Why this is the right model

This maps directly to well-established concurrency patterns:

PatternPhase 1Phase 2Phase 3
Erlang GenServer + spawn_linkhandle_call returns {reply, ok}spawned process does worksends result back to GenServer
Go channelswrite to buffered channelworker goroutine drainswrites back, select reads
Clojure STM + agentalter ref immediatelyagent does async workswap! result in

The atomic boundary (Phase 1 action effect) stays fast and pure. Long-running work lives outside the bus entirely. The bus reacts when the work is done.

Idempotency is your responsibility in Phase 3

If Phase 3 uses create-node, a daemon retry or a duplicate bus wakeup will create duplicate nodes. Use upsert-by-identity with a stable natural key, or design the machine so the state transition in Phase 1 prevents re-entry. runex ontology check cannot detect idempotency violations — this is an authoring discipline, not a lint rule.


Capability injection

Capability keys are declared in requires=(...).

Today the sanctioned keys are:

  • file
  • command
  • sqlite
  • http

They are constructed by src/runex/adapters/capabilities.py.

Authoring rule:

  • if a channel needs a power the registry does not sanction, adding that power is a core design decision, not an extension hack

Do not smuggle extra I/O through ad hoc imports.


Testing strategy

Use three layers, in this order:

1. Unit test the extension module

  • source: raw input -> expected CanonicalItem
  • sink: projected fields -> expected request body
  • kernel: function args -> expected return value

2. Registry/discovery test

Point discovery at a temp dir and assert the spec appears:

  • discover_sources(base=tmp_path / "ext")
  • discover_sinks(base=tmp_path / "ext")
  • discover_kernels(engine, base=tmp_path / "ext")

See tests/test_extension_discovery.py.

3. End-to-end ontology test

Wire the extension into a real Ontology and assert the business cascade:

  • ingest path for a source
  • reactive state machine/action chain
  • writeback path for a sink

Prefer a stub-at-the-seam test for routine CI. Use live dogfood sparingly and keep it minimal and reversible.


Common mistakes

Importing I/O libraries directly in a split channel

Bad:

python
import requests

Good:

python
SPEC = SinkSpec(..., requires=("http",), ...)

and use caps["http"] / self._http.

Doing heavy work at import time

Bad:

  • network request at module import
  • sqlite connection at module import
  • scanning a whole filesystem tree at module import

Good:

  • module import defines SPEC
  • _factory(...) builds the adapter
  • discover() / writeback() does the real work

Treating discovery as registration

SinkSpec discovery makes the sink visible in manifest(). It does not automatically register a configured sink instance for runtime writeback.

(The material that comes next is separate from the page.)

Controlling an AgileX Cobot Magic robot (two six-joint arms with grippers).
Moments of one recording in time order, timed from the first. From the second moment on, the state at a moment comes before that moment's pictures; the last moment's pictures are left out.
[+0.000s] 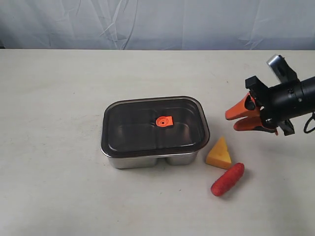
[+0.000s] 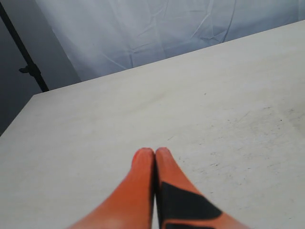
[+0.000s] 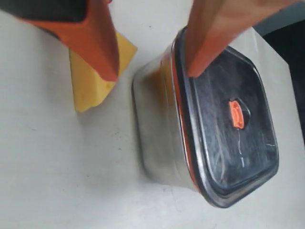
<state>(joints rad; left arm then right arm) -0.06 0.00 0.00 0.18 0.30 0.05 0.00 1.83 -0.89 1.13 1.02 -0.80</state>
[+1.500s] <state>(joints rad) -0.06 0.00 0.00 0.18 0.30 0.05 0.17 1.95 -0.88 1.30 1.09 -0.94</state>
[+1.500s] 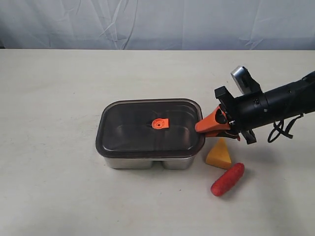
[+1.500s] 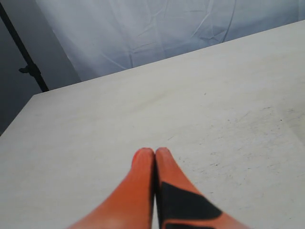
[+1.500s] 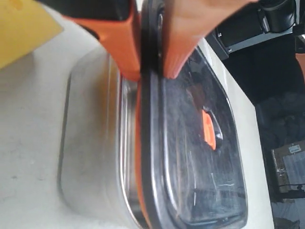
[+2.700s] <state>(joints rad) -0.06 0.00 0.00 0.18 0.30 0.05 0.17 1.17 -0.95 0.82 0.70 -0.83</state>
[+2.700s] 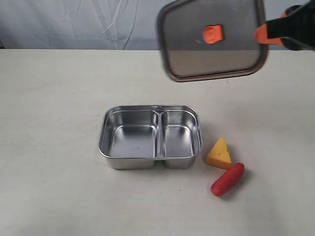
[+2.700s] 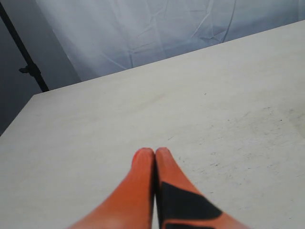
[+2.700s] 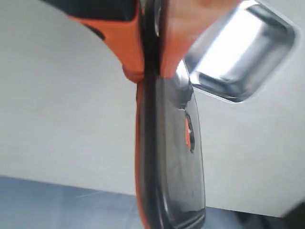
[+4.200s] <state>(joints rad) -0.06 0.00 0.00 0.18 0.30 0.05 0.53 0.86 -0.41 -0.18 0.89 -0.45</state>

Leaking internal fields outbound

When projecting to external systems, skip _-prefixed internal fields unless you deliberately want them.

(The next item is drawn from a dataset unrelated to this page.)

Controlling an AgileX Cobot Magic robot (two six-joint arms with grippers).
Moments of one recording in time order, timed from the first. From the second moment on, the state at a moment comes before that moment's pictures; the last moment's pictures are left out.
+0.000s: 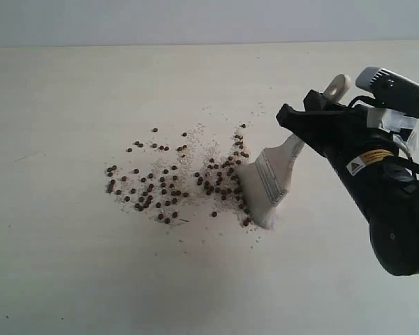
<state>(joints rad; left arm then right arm) -0.04 0.49 -0.08 -0.37 -0.39 0.20 0.66 1.84 -0.36 0.54 -1.25 0.38</state>
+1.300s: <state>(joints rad) -0.04 0.49 -0.08 -0.37 -0.39 0.20 1.02 2.08 -1.03 0.86 -1.19 0.21</state>
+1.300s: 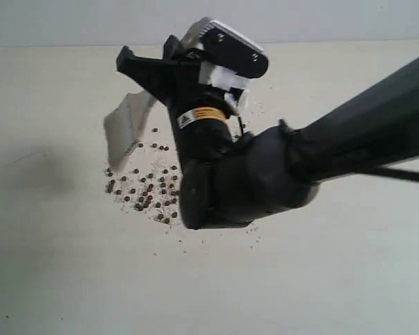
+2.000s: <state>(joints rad) -0.04 0.49 -0.08 -0.37 -0.39 0.20 1.06 2.26 -1.26 1.15 -1.08 -0.06</state>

How this connects to the next e2e environment

If you are building a repository-local end-to-end environment:

  • put synthetic source/sink fixtures under a temp extension dir
  • keep the ontology bundles in config/ontology/
  • run the whole stack through Ontology.open() so discovery is exercised
  • prefer a local stub service or disposable table for external writes

That setup validates the same contract a real extension will use in production, without teaching the tests special rules.